Ohne bezahlbare Mieten kein sozialer Friede in unserer Stadt

Halle wächst wieder. Dies ist erfreulich und Verdienst einer klugen Stadtentwicklungspolitik der letzten drei Jahrzehnte. Nachdem die Stadt zwischen 1990 und 2010 rund ein Viertel seiner Einwohner verloren hatte, hat sie seitdem in kleinen Schritten wieder zulegen können. Sie wächst zwar dabei beispielsweise nicht in dem Tempo von Leipzig, dennoch sind die Herausforderungen vergleichbar. Mittlerweile findet eine Ausdifferenzierung innerhalb der Stadtgrenzen statt – vor allem in sozialer und demografischer Hinsicht. Insbesondere die Altstadt und die meisten gründerzeitlichen Stadterweiterungsgebiete haben eine überdurchschnittliche Preisentwicklung vollzogen. Die Kaltmieten im Geschosswohnungsbau liegen in der Altstadt, der nördlichen Innenstadt sowie Paulus- und Giebichensteinviertel mit den Angebotsmieten im Schnitt zwischen 6,51-8,00 Euro/m² über dem städtischen Durchschnitt von 6,07 Euro/m². (https://www.wohnungsboerse.net/mietspiegel-Halle-Saale/7771). Die Erstvermietung liegt dort nach Sanierung oder Neubau sogar noch weit höher. Zum Vergleich: Für die angemessenen Unterkunftskosten (KdU) bezahlt die Stadt für einen 1-Personen-Haushalt aber nur 6,05 Euro/m² (bis 50 m²).

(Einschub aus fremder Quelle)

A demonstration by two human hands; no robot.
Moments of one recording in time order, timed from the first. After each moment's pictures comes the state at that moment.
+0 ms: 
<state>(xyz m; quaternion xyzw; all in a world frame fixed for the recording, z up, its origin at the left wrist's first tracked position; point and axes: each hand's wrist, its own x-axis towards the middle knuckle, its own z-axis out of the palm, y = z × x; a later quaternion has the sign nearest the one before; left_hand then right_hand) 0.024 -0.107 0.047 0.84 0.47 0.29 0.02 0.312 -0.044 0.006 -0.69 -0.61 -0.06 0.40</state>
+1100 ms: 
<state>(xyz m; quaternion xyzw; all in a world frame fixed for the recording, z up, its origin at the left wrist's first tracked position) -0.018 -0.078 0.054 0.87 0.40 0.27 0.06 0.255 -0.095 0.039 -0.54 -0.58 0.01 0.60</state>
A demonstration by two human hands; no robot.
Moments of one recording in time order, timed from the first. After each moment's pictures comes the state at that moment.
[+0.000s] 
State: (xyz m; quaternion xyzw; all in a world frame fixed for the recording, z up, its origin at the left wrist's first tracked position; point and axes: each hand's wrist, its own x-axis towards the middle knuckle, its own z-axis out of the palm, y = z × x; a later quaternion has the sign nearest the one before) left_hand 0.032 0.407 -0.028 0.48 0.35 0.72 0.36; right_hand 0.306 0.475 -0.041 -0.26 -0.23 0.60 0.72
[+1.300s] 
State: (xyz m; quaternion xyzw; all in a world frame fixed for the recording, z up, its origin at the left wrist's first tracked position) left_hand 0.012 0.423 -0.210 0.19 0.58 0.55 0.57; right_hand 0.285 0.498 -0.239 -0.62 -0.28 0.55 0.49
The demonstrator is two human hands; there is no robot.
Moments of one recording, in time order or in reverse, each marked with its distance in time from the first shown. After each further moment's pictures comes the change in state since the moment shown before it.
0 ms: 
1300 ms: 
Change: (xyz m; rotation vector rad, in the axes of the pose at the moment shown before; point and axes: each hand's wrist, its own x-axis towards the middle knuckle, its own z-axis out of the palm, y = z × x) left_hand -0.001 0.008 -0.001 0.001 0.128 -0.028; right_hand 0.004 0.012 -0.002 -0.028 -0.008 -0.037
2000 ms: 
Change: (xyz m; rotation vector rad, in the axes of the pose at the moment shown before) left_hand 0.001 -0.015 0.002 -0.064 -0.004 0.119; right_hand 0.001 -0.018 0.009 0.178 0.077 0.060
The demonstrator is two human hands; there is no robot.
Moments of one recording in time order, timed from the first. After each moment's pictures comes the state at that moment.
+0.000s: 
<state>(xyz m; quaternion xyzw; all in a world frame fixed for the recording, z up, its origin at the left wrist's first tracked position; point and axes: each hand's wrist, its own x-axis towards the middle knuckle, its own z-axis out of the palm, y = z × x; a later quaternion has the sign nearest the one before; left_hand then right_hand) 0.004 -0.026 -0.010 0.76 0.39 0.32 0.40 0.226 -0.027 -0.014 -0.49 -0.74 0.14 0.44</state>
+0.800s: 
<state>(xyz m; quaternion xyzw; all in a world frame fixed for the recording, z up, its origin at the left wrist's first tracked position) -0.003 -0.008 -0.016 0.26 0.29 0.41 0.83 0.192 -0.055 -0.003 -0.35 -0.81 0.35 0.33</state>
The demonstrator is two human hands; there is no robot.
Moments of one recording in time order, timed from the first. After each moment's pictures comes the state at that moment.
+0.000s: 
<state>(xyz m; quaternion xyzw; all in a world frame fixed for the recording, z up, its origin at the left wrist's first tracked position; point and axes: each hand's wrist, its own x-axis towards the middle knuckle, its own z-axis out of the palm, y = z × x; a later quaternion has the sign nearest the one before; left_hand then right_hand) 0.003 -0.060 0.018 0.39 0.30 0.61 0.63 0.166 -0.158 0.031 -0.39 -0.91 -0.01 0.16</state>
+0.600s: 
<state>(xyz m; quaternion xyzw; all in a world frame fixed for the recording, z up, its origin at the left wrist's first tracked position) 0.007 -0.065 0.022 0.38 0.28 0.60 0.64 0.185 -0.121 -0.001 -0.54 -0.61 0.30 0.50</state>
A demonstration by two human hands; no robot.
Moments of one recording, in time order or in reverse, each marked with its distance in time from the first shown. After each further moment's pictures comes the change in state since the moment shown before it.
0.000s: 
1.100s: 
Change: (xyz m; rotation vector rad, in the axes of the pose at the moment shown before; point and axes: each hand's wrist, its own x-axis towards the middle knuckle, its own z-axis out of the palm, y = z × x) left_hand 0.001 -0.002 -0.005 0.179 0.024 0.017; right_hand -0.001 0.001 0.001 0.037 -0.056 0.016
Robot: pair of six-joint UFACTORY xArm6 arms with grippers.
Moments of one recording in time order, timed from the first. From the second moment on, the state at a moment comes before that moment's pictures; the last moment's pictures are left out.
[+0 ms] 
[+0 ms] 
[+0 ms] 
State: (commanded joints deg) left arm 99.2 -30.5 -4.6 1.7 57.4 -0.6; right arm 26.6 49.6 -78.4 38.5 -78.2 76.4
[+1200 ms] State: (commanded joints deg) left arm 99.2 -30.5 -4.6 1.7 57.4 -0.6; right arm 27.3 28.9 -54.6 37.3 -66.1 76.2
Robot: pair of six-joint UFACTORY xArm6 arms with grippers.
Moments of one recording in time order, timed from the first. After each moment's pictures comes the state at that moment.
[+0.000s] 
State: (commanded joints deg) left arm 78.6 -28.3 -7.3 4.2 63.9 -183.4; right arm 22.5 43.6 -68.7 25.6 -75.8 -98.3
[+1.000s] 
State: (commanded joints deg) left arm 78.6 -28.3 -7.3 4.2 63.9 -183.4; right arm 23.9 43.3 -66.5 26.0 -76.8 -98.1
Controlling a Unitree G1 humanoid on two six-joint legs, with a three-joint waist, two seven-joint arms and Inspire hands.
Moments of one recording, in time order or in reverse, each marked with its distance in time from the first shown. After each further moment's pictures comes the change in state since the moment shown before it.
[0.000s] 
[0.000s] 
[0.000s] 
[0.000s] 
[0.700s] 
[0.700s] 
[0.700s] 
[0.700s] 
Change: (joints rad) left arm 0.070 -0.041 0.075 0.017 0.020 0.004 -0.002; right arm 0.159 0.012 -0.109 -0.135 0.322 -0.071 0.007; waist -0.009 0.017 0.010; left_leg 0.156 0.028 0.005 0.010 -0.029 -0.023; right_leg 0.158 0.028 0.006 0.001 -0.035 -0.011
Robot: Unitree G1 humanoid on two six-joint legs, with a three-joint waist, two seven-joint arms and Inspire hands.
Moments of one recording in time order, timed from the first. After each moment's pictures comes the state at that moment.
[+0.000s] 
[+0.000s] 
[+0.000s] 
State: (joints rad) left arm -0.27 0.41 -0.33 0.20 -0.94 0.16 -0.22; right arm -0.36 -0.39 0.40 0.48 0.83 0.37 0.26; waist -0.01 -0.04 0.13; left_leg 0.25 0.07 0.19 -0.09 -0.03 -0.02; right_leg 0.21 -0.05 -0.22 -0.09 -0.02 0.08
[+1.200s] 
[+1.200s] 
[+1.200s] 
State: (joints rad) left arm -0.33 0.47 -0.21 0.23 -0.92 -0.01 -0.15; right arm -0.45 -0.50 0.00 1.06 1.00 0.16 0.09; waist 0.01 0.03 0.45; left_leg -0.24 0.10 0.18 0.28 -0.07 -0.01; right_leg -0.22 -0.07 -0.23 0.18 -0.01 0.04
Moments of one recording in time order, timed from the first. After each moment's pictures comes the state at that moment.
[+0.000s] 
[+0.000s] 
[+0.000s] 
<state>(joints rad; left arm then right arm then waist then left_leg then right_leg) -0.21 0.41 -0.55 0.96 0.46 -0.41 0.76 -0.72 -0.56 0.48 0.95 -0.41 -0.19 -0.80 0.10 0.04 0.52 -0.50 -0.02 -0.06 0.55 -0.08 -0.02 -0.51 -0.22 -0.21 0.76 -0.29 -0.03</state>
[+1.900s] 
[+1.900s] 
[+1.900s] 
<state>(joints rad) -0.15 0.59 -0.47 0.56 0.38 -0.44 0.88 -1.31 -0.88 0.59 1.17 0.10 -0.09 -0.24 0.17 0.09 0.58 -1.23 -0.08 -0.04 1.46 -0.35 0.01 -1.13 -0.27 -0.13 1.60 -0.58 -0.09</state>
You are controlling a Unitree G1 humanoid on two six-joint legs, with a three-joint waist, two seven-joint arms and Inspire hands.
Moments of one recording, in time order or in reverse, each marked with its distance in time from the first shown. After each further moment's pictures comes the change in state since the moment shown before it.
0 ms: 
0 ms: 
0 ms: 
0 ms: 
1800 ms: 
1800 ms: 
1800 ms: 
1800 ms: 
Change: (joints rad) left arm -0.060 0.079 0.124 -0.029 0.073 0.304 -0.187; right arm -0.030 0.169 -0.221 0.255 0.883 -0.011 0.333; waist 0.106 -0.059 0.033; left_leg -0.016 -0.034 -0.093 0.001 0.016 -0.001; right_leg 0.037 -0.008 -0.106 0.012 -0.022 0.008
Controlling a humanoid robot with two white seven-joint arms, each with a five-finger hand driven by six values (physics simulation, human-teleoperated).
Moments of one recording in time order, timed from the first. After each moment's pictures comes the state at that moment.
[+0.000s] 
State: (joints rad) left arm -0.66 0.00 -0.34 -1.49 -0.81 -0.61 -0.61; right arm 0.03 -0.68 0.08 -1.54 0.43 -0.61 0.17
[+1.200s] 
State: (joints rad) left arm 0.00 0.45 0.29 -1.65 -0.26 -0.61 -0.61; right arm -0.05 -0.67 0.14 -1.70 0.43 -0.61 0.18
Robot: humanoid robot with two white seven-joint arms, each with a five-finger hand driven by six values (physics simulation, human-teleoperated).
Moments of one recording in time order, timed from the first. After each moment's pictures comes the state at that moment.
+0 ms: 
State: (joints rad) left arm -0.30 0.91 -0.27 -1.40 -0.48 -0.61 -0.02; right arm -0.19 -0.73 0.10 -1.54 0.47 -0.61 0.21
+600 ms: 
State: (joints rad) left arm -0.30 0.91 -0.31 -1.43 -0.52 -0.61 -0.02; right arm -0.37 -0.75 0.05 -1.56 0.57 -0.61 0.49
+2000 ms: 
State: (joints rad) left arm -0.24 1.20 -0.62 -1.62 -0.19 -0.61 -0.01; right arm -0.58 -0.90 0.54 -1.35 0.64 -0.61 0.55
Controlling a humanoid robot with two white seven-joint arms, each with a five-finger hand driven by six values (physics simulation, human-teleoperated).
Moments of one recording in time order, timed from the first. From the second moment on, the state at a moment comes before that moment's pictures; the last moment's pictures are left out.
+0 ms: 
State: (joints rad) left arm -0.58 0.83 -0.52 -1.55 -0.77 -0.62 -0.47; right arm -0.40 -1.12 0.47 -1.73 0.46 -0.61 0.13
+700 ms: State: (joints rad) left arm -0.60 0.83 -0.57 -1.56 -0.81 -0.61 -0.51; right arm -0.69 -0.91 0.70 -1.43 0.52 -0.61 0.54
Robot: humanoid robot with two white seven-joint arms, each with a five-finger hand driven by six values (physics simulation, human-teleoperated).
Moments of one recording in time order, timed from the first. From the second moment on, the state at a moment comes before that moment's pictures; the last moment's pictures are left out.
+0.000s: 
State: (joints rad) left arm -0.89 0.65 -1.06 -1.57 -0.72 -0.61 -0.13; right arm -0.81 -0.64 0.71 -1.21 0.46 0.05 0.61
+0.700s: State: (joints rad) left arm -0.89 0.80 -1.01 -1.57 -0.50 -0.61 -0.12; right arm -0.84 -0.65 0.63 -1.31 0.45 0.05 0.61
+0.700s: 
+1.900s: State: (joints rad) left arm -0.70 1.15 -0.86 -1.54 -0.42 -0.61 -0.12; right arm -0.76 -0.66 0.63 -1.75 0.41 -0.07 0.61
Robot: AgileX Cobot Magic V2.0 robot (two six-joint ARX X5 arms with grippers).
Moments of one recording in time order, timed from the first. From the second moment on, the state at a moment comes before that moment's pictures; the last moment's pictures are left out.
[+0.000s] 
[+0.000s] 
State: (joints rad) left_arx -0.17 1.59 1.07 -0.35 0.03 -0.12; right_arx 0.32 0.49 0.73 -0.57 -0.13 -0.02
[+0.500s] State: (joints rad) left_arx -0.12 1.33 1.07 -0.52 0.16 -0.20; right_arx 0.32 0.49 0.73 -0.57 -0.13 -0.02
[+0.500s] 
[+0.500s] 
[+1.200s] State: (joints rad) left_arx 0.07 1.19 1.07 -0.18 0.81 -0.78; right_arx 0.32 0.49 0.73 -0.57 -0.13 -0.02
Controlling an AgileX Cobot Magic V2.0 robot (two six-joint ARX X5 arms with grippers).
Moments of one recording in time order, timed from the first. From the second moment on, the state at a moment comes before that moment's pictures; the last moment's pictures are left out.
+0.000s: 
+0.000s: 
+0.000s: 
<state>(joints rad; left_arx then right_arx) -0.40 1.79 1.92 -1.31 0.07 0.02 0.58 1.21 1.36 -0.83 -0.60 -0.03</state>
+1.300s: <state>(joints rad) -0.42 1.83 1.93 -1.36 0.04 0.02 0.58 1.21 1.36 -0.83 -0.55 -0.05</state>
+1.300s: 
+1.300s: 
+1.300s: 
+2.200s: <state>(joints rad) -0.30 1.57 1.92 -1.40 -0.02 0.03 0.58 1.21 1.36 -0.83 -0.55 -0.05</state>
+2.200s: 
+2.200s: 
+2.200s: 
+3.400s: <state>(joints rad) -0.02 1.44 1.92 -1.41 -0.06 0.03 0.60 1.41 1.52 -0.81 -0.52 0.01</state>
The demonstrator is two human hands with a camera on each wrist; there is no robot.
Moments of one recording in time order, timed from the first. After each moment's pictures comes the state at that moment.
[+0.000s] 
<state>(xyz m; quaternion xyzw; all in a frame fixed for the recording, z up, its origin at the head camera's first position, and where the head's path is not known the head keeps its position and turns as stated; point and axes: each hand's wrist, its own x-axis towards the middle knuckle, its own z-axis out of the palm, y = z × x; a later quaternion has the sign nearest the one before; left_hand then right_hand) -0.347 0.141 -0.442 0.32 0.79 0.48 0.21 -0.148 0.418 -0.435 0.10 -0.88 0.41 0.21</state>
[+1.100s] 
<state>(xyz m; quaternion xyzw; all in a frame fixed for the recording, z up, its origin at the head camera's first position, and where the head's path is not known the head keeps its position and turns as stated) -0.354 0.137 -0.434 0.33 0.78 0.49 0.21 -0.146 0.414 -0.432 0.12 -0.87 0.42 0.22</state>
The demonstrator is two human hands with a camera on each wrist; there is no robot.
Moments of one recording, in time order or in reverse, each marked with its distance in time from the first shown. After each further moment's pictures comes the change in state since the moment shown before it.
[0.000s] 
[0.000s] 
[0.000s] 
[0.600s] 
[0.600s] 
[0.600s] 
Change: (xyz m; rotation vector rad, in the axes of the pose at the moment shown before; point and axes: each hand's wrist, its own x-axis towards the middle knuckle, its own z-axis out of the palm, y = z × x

Eine Entwicklung, die bereits seit einigen Jahren verläuft. Diese Stadtteile sind somit für die Leistungsbeziehenden in der Grundsicherung bzw. von Personen mit kleinen Einkommen zu teuer geworden. Gleichzeitig ist die Sanierungstätigkeit in den innenstädtischen Lagen am stärksten. Die mittlerweile hohen energetischen Standards in der Gebäudesanierung und im Neubau treiben in Halle die Angebots- bzw. Neumieten in schwindelerregende Höhen. Meines Erachtens muss es um die Dämpfung von Sanierungskosten gehen und eine Verpflichtung der kommunalen Wohnungsgesellschaften erreicht werden, einen bestimmten Prozentsatz der Wohnungen in den nachgefragten Stadtteilen innerhalb der KdU-Grenzen zu halten. Und zwar über alle KdU-Grenzen hinweg (1-6 Personen). Möglicherweise auch durch eine Reduzierung der Gewinnabführungen der städtischen Wohnungsgesellschaften an den Stadthaushalt, um der sozialen Dimension in der Stadtentwicklung gerecht zu werden. Bei der Dämpfung der Sanierungskosten ist der Gesetzgeber gefragt!
Ohne sozialen Wohnungsbau und bezahlbaren Mieten für alle Teile der Stadtgesellschaft wird kein dauerhafter sozialer Friede in unserer Stadt gelingen. Eine Stadtentwicklungspolitik, die auf der Logik maximaler Immobilienverwertungsstrategien basiert, ist zwar aus kapitalistischer Sicht richtig, aber die langfristigen sozialen Folgekosten werden die kurzfristigen Gewinne übersteigen. Eine solche Politik ist zum Scheitern verurteilt.
Die Stadt Halle ist gefordert mittels einer eigenen Wohnungs- und Immobilienpolitik der Mietpreisverschärfung und den Tendenzen der Ausgrenzung von Milieus in den angespannten Teilwohnungsmärkten eine Gegenstrategie zu betreiben: Dem Verkauf von bebauten und unbebauten Grundstücken aus städtischem Eigentum nach Höchstgebot fehlt zurzeit eine soziale Komponente. Die Stadt muss stärker das Instrument der Konzeptvergabe nutzen und einen Teil der Wohnfläche mit einer Sozialmietbindung koppeln. Eine solche soziale Komponente kann auch mit der Kommunalaufsicht vereinbart werden.
Der Stadt bleibt zurzeit nur die Möglichkeit eigene kommunale Maßnahmen zu ergreifen, die die gegenwärtig stattfindende Entkopplung der Angebots- von den Bestandsmieten bremsen können. Dazu zählt kein weiterer Abriss von im Stadtumbau Ost ursprünglich vorgesehenen Wohnungsbeständen. Ebenso konsequente Lückenschließungen und Nachverdichtungen im geschlossenen Innenbereich – bei strikter Einpassung in ihre Umgebungsbebauung. Zusätzlich muss in Halle weiteres Bauland ausgewiesen und ein öffentlich einsehbares Baulandkataster für Bauwillige nach jenaer Vorbild geschaffen werden.